PROBLEM DETAILS. Report each line of the material below where the word "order" can be found.

INPUT DATA.
*** Begin section ***

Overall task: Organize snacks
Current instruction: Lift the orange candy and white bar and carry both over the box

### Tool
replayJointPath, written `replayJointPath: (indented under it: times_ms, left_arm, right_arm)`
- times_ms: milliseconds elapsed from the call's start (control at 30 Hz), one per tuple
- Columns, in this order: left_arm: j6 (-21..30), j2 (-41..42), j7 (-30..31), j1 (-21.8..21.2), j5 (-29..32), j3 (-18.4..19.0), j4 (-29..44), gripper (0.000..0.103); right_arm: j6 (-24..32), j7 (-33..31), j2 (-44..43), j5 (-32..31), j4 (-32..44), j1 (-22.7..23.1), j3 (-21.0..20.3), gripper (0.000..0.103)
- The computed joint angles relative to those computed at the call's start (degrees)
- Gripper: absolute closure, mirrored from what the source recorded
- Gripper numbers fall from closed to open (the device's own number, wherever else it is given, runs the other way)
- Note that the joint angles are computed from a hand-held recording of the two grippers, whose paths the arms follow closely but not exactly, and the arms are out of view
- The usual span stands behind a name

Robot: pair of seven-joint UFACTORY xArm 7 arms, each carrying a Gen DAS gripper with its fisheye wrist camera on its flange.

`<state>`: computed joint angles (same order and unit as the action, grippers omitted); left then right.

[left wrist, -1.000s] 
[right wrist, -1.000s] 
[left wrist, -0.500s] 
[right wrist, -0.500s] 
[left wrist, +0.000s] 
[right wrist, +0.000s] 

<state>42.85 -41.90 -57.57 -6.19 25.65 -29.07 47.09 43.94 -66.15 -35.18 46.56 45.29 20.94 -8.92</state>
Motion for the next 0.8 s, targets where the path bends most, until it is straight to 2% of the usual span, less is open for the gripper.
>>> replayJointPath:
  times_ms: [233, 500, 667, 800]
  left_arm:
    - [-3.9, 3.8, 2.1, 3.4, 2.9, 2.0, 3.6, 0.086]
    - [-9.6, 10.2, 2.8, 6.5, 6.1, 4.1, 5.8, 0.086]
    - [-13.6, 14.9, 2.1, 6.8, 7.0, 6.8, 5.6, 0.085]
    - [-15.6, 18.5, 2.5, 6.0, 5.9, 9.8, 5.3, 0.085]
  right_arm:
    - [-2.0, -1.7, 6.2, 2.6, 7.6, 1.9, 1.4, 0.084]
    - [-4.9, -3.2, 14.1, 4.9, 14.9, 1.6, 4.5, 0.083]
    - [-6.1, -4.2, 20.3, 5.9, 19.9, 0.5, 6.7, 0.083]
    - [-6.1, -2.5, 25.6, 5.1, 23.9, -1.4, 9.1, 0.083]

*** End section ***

ANSWER SPACE.
- Columns, in this order: left_arm: j6 (-21..30), j2 (-41..42), j7 (-30..31), j1 (-21.8..21.2), j5 (-29..32), j3 (-18.4..19.0), j4 (-29..44), gripper (0.000..0.103); right_arm: j6 (-24..32), j7 (-33..31), j2 (-44..43), j5 (-32..31), j4 (-32..44), j1 (-22.7..23.1), j3 (-21.0..20.3), gripper (0.000..0.103)
`<state>`: computed joint angles (same order and unit as the action, grippers omitted); left then right.

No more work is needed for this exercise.